**WORK TO BE COMPLETED**
Every line in the data below that holds "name" should be found and copied.

**GIVEN ENTRIES**
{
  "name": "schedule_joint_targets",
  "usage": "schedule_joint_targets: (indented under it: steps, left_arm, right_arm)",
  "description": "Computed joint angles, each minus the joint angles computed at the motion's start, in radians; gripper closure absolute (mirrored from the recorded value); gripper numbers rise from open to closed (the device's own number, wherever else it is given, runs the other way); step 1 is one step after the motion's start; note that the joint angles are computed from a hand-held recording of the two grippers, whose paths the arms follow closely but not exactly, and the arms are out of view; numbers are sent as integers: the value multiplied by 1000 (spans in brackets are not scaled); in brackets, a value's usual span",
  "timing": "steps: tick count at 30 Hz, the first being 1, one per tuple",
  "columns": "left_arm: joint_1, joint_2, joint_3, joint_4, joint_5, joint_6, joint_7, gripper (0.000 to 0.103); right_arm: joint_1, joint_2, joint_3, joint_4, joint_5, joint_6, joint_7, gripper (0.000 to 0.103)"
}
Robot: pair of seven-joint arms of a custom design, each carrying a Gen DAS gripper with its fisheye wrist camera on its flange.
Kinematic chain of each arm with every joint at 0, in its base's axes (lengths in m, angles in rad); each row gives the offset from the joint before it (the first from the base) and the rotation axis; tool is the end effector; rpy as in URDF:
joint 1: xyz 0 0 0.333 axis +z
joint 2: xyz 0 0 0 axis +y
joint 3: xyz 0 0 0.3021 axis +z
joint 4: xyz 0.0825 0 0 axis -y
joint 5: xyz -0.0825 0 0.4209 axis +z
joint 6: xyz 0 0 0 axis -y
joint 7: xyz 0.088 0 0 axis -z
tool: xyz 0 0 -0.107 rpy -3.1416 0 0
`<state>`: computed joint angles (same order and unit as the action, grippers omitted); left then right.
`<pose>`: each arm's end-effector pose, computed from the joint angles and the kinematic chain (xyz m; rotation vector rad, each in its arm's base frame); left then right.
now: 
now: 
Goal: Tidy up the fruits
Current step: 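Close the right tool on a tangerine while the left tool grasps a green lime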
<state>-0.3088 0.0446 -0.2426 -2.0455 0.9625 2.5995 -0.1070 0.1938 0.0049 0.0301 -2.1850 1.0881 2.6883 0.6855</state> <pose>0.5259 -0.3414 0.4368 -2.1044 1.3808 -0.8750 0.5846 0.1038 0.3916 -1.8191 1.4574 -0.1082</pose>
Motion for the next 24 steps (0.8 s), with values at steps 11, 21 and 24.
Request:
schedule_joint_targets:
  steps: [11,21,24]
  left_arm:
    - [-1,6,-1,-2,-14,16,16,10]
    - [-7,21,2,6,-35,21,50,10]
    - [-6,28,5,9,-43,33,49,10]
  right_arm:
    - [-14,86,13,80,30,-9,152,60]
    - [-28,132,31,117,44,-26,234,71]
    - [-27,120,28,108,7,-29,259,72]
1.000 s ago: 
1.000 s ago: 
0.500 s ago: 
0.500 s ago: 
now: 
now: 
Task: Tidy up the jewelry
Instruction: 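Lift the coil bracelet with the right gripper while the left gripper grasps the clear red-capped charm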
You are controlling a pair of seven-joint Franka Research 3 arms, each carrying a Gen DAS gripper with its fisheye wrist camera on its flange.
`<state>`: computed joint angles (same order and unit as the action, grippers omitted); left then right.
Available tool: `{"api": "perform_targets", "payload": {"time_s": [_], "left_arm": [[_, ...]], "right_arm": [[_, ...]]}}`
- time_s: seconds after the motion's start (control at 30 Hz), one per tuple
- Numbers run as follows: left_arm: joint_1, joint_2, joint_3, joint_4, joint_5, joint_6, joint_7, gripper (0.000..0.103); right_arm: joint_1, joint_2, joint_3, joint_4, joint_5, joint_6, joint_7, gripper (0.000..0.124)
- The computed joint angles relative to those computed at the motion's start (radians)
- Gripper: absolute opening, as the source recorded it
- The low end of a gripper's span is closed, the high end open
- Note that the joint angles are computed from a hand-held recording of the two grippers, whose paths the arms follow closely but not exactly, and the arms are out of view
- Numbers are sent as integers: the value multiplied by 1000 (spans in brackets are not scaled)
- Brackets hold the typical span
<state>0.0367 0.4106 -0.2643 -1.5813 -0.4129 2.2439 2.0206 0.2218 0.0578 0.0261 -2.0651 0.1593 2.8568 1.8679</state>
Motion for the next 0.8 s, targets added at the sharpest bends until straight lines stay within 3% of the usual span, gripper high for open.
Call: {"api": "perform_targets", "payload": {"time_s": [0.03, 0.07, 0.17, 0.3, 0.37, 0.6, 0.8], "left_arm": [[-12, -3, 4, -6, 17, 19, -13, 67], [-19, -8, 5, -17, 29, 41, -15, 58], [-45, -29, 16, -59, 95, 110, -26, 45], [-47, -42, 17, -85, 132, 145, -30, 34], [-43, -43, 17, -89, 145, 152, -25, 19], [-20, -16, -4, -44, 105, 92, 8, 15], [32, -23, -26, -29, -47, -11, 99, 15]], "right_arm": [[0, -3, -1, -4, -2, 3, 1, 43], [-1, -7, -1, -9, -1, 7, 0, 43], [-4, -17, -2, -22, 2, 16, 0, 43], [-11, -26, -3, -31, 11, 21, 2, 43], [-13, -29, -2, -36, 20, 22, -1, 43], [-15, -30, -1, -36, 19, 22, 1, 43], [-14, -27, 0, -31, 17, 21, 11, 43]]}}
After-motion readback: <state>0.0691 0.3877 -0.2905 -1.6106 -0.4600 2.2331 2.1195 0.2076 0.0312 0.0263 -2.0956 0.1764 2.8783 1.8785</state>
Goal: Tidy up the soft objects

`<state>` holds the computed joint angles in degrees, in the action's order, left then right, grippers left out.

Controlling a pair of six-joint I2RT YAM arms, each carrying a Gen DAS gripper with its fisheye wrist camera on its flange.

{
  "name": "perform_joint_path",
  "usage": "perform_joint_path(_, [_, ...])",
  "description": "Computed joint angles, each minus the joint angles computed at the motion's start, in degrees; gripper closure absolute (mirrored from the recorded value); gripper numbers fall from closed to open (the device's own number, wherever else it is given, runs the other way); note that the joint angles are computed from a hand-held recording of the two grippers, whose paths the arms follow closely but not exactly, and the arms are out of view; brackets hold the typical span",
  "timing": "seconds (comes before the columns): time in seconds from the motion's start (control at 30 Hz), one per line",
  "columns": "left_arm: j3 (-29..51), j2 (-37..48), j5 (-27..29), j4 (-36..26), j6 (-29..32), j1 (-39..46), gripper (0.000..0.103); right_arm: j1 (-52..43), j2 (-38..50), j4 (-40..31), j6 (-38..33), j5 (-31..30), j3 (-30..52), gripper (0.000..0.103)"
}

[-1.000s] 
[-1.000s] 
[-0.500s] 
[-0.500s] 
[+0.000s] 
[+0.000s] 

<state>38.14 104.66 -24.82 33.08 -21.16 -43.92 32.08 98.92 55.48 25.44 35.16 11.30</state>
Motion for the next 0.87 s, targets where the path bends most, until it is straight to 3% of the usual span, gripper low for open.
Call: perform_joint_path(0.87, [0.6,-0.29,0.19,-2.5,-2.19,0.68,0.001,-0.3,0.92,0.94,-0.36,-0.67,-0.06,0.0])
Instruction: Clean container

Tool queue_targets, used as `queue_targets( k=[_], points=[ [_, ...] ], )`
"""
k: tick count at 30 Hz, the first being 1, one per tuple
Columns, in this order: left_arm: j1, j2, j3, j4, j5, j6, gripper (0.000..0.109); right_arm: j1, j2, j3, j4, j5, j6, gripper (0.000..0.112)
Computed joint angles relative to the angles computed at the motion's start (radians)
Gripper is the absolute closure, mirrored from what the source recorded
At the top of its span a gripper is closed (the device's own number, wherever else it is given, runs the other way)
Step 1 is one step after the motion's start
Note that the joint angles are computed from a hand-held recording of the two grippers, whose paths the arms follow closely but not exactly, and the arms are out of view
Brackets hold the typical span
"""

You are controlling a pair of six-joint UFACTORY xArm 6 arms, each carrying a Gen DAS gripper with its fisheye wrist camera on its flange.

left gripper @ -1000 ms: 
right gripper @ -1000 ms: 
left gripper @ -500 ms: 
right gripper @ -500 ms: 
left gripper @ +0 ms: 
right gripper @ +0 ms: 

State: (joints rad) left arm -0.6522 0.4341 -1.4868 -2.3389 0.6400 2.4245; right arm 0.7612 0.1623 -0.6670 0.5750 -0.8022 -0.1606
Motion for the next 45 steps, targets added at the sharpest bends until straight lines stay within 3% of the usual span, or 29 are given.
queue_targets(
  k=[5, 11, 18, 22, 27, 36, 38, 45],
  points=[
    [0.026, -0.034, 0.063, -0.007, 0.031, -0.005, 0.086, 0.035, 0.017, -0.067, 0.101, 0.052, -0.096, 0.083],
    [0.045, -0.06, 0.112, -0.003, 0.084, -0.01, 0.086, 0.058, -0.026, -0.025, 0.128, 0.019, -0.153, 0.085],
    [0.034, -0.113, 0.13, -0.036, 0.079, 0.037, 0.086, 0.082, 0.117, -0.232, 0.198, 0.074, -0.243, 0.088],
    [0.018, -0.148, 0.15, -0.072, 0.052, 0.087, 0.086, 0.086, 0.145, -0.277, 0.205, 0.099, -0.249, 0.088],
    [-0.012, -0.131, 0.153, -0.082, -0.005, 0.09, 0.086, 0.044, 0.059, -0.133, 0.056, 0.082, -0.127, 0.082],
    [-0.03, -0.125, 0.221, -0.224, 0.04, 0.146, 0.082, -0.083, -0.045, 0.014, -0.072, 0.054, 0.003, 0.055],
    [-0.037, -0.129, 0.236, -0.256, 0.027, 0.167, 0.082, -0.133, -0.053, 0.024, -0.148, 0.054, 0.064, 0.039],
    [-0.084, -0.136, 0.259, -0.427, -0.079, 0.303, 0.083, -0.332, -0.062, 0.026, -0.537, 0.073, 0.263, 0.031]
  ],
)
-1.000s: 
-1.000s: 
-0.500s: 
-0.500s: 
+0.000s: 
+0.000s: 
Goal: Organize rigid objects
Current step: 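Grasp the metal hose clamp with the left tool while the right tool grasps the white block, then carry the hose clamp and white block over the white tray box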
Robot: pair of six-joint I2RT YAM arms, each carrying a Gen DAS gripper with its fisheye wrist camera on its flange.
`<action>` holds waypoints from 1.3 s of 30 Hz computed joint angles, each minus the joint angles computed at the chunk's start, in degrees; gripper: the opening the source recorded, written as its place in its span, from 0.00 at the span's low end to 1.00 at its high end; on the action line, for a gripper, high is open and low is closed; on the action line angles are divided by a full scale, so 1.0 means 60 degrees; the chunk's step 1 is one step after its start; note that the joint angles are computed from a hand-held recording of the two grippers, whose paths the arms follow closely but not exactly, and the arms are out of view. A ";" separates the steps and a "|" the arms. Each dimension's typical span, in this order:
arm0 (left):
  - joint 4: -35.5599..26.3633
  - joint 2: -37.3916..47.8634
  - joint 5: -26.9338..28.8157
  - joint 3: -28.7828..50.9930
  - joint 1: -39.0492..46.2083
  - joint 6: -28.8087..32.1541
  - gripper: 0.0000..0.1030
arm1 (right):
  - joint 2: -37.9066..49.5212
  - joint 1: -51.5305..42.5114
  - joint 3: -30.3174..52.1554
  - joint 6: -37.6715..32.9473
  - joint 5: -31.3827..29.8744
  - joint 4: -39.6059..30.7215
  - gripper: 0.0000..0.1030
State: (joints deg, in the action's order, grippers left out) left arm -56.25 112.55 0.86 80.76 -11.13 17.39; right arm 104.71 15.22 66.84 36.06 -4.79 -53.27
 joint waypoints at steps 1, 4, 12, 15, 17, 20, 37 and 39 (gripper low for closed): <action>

**SOLUTION BELOW**
  "name": "schedule_joint_targets",
  "name": "perform_joint_path",

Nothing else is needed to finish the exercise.